Figure 13: Verifications
One of these is performed by the cross-zone verifier, which synchronizes data mappings between clients upstream and the system. Another is the index verifier, which scans the index table to confirm if specific blobs are present in each storage machine: we simply ask if the machine has the blob based on its loaded extents, without actually fetching the content. The watcher is another component that performs full validation of the blobs themselves, with sampling done after one minute, an hour, a day, and a week. We also have the trash inspector, which ensures that all hashes within an extent are deleted once the extent is deleted.
Operations
With Magic Pocket we deal with lots of migrations since we operate out of multiple data centers. We manage a very large fleet of storage machines, and it's important to know what's happening all the time. There's a lot of automated chaos taking place, so we have tons of disaster recovery events to test the reliability of our system: upgrading at this scale is just as difficult as the system itself. Managing background traffic is one of our key operations since it accounts for most of our traffic and disk IOPS. The disk scrubber constantly scans through all of the traffic and checks the checksum for the extents. We categorize traffic by service into different tiers, and live traffic is prioritized by the network.
The control plane generates plans for a lot of the background traffic based on forecasts we have about a data center migration: we take into account the type of migration we are doing, such as for cold storage, and plan accordingly.
We deal with a lot of failures in our system: we have to repair 4 extents every second, which can be anywhere from 1 to 2 GBs in size. We have a pretty strict SLA on repairs (less than 48 hours) and, as it is part of our durability model, we want to keep this repair time as low as possible. Our OSDs get allocated into the system automatically based on the size of the cell and current utilization.

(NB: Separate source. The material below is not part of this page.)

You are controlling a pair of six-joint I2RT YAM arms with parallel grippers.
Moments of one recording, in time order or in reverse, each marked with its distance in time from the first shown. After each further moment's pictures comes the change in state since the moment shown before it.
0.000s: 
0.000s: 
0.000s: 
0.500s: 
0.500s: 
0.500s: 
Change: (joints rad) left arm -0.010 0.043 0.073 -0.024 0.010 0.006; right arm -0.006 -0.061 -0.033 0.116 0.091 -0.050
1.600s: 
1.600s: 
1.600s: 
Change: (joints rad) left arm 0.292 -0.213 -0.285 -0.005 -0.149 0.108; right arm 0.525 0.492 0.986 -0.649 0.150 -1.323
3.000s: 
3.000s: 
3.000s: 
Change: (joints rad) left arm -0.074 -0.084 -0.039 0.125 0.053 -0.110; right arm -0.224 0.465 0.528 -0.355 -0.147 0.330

We also have a lot of migrations to different data centers.
Figure 14: Migrations
Two years ago, we migrated out of the SJC region, and it took extensive planning to make it happen. For very large migrations, like hundreds of PBs, there is significant preparation going on behind the scenes, and we give ourselves extra time to make sure that we can finish the migration in time.
Forecasting
Forecasting is a crucial part of managing our storage system at this scale. We are constantly dealing with the challenge of storage growth, which can sometimes be unexpected and require us to quickly adapt and absorb the new data into our system. Additionally, we may face capacity issues due to supply chain disruptions like those caused by the COVID pandemic: as soon as we identify any potential problems, we start working on backup plans as it takes a considerable amount of time to order and deliver new capacity to the data centers. Our forecasts are directly integrated into the control plane, which helps us execute migrations based on the information provided by our capacity teams.
Conclusion
Managing Magic Pocket, four key lessons have helped us maintain the system:
- Protect and verify
- Okay to move slow at scale
- Keep things simple
- Prepare for the worst
First and foremost, we prioritize protecting and verifying our system. It requires a significant amount of overhead, but it's crucial to have end-to-end verification to ensure consistency and reliability.

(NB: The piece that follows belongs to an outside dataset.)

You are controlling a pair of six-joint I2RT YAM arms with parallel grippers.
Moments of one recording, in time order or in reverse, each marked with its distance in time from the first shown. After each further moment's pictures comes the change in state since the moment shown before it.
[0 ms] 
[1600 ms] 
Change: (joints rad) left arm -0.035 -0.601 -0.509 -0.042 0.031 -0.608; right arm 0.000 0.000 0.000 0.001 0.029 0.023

At this scale, it's important to move slowly and steadily. We prioritize durability and take the time to wait for verifications before deploying anything new. We always consider the risks and prepare for worst-case scenarios.
Simplicity is also a crucial factor. We aim to keep things simple, especially during large-scale migrations, as too many optimizations can create a complicated mental model that makes planning and debugging difficult.
In addition, we always have a backup plan in case of failures or issues during migrations or deployments. We ensure that changes are not a one-way door and can be reversed if necessary. Overall, managing a storage system of this scale requires a careful balance of protection, verification, simplicity, and preparation.